In this paper, Ann describers her aspirations for Privacy by Design (PbD) to which I call out specific PbD inspired engineering decisions the team and I made during the development of my latest (software) invention.
Internally code named “G2,” this now 3.5+ year effort started with a full year first working on paper only. No different than first rendering detailed architectural plans to paper before building a house, our first year was dedicated to overcoming what we thought were our performance limitations of the past while simultaneously weaving in as many advances in privacy and civil liberty protections as we could fathom at the time.
As a result, I can say that this new technology (something you may come to hear about one day called Sensemaking) has more privacy and civil liberties protecting features than any technology my team and I have ever created in the past. In fact this technology may have more baked-in privacy and civil liberties enhancing features of any advanced analytic software ever engineered. I would love to be wrong about this – starting a fierce competition over “I have more privacy features than you” is going to be a good thing for planet Earth.
Here are a few highlights from the report that you may find interesting:
While organizations have practical incentives to make the most of their ever growing observation space (the data they have access to), they also have a pressing need to embed in these systems enhanced privacy protections. We outline in this paper just such an example — how an advanced Big Data sensemaking technology was, from the ground up, engineered with privacy-enhancing features. Some of these features are so critical to accuracy that the team decided they should be mandatory — so deeply baked-in they cannot be turned off.
~ page 2
But as technological advances improve our ability to exploit Big Data, potential privacy concerns could stir a regulatory backlash that would dampen the data economy and stifle innovation.
~ page 3
A new class of analytic capability is emerging that one might characterize as “general purpose sensemaking.” These sensemaking techniques integrate new transactions (observations) with previous transactions — much in the same way one takes a jigsaw puzzle piece and locates its companions on the table — and use this context-accumulating process to improve understanding about what is happening right now. Crucially, this process can occur fast enough to permit the user do something about whatever is happening while it is still happening. Unlike many existing analytic methods that require users to ask questions of systems, these new systems operate on a different principle: the data finds the data, and the relevance finds the user.
~ page 5
However, in these new systems the task of ensuring data security and privacy becomes harder as more copies of information are created. Large data stores containing context-accumulated information are more useful not only to their mission holders but also to those with interests in misuse. That is, the more personally identifiable information Big Data systems contain, the greater the potential risk. This risk arises not only from potential misuse of the data by unauthorized individuals, but also from misuse of the system itself.
~ page 7
PbD prescribes that privacy be built directly into the design and operation, not only of technology, but also how a system is operationalized (e.g., work processes, management structures, physical spaces and networked infrastructure.) Today, PbD is widely recognized internationally as the standard for developing privacy compliant information systems. As a framework for effective privacy protection, PbD’s focus is more about encouraging organizations to both drive and demonstrate their commitment to privacy than some strict technical compliance definition.
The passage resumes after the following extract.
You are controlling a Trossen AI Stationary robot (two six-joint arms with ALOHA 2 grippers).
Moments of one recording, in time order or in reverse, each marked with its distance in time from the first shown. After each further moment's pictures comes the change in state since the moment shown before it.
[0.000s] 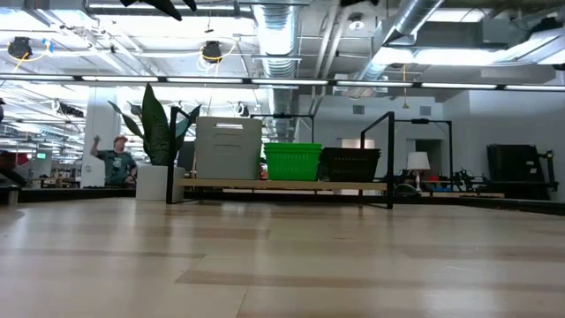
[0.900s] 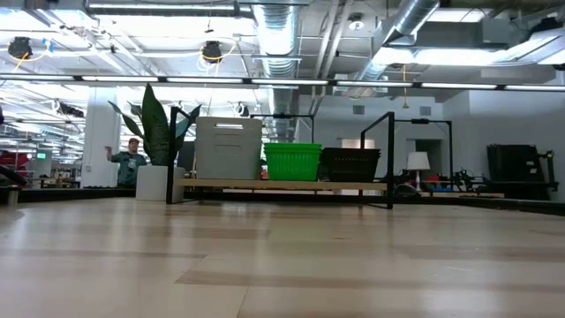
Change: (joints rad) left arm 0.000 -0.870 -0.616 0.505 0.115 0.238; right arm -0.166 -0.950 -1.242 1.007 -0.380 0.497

In short, in the age of Big Data, we strongly encourage technologists engaged in the design and deployment of advanced analytics to embrace PbD as a way to deliver responsible innovation.
~ page 9
In late 2008, Jeff Jonas embarked on an ambitious journey to create a sensemaking-style system. This effort started with overall architecture planning and design specifications. Over the first year of this project, while drafting and redrafting these blueprints, his team worked to embed properties that would enhance, rather than erode, the privacy and civil liberties of data subjects.
To engineer for privacy, his team weighed performance consequences, default settings, and which, if any, PbD features should be so hard wired into the system they literally cannot be disabled.
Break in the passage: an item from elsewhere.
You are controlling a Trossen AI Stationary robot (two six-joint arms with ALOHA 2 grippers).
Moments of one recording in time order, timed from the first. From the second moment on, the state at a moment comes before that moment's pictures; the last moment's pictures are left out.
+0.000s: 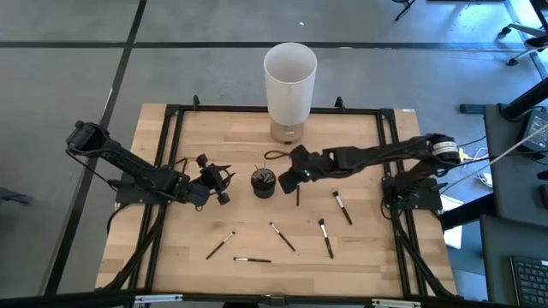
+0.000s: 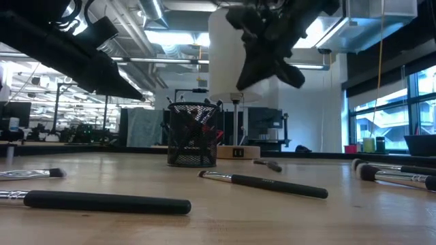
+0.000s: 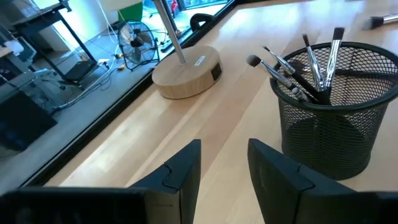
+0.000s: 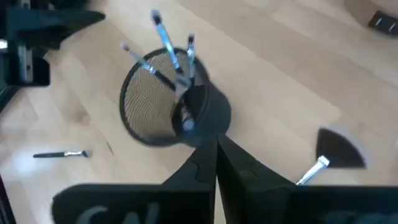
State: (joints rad) left arm -0.36 1.12 0.33 0.16 -0.98 -0.27; right arm 0.02 1.58 1.16 -0.41 0.21 0.86
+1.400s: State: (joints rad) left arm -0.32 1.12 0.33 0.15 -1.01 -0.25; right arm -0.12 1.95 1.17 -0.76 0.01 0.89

Over the year that spanned the preliminary and detailed design, the team created a robust suite of PbD features.
~ page 9
The dynamic pace of technological innovation requires us to protect privacy in a proactive manner in order to better safeguard privacy within our societies. In order to achieve this goal, system designers should be encouraged to practice responsible innovation in the field of advanced analytics.
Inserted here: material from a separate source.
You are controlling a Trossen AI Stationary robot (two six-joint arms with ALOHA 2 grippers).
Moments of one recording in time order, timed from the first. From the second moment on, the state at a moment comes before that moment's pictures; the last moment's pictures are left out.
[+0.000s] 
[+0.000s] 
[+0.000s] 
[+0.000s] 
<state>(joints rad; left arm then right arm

With this in mind, we strongly encourage those designing and building next-generation analytics of any kind to carry out this work while being informed by Privacy by Design as it relates to personally identifiable data.
~ page 13-14
One thing is for sure: our PbD efforts are a work in progress – much has yet to be done. Comments and critiques are most welcome.
In the meantime, if you are an engineer consider becoming a student of privacy yourself and then begin engineering with PbD in mind. And if you are a privacy/civil liberties advocacy type, find yourself an engineer to take under your wing – and be gentle as you nurse these newbies along.